Dataset excerpts
========================================

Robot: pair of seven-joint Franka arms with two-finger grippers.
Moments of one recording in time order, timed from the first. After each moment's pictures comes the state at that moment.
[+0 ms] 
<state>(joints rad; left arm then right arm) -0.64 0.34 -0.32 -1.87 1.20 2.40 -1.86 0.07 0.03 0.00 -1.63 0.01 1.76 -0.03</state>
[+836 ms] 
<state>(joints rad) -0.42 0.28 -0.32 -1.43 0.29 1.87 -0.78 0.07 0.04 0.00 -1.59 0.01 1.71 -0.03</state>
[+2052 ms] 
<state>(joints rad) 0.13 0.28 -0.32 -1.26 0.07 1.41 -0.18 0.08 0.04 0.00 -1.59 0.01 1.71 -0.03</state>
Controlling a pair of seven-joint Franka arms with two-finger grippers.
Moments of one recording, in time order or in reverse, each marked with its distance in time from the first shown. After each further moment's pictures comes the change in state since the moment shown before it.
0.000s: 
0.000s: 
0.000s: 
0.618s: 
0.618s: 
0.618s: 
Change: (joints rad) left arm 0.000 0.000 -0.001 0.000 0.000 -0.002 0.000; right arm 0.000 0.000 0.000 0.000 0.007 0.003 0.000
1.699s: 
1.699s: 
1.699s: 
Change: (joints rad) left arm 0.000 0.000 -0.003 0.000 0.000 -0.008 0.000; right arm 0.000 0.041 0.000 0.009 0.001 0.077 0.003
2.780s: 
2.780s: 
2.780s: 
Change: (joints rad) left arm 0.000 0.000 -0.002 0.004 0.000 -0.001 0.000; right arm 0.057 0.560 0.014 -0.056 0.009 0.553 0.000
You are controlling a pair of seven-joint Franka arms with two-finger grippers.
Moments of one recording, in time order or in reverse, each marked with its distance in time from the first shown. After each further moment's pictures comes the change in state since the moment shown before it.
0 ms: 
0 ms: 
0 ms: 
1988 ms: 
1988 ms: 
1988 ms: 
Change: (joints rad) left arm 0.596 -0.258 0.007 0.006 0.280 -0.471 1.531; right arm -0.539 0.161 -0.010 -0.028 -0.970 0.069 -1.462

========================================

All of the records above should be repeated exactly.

Robot: pair of seven-joint Franka arms with two-finger grippers.
Moments of one recording in time order, timed from the first. After each moment's pictures comes the state at that moment.
[+0 ms] 
<state>(joints rad; left arm then right arm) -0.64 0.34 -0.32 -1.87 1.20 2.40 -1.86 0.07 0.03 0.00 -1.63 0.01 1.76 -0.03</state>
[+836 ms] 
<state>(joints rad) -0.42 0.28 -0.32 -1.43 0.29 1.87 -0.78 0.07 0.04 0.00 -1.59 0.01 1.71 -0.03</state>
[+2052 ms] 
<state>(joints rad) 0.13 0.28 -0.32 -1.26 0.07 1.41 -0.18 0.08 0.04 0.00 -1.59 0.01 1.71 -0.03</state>
Controlling a pair of seven-joint Franka arms with two-finger grippers.
Moments of one recording, in time order or in reverse, each marked with its distance in time from the first shown. After each further moment's pictures comes the change in state since the moment shown before it.
0.000s: 
0.000s: 
0.000s: 
0.618s: 
0.618s: 
0.618s: 
Change: (joints rad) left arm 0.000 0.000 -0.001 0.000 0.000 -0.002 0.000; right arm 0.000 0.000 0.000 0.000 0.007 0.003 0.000
1.699s: 
1.699s: 
1.699s: 
Change: (joints rad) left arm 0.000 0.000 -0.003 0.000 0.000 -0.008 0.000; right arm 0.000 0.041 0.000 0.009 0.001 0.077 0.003
2.780s: 
2.780s: 
2.780s: 
Change: (joints rad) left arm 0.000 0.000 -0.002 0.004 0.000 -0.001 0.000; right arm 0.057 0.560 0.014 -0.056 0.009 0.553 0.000
You are controlling a pair of seven-joint Franka arms with two-finger grippers.
Moments of one recording, in time order or in reverse, each marked with its distance in time from the first shown. After each further moment's pictures comes the change in state since the moment shown before it.
0 ms: 
0 ms: 
0 ms: 
1988 ms: 
1988 ms: 
1988 ms: 
Change: (joints rad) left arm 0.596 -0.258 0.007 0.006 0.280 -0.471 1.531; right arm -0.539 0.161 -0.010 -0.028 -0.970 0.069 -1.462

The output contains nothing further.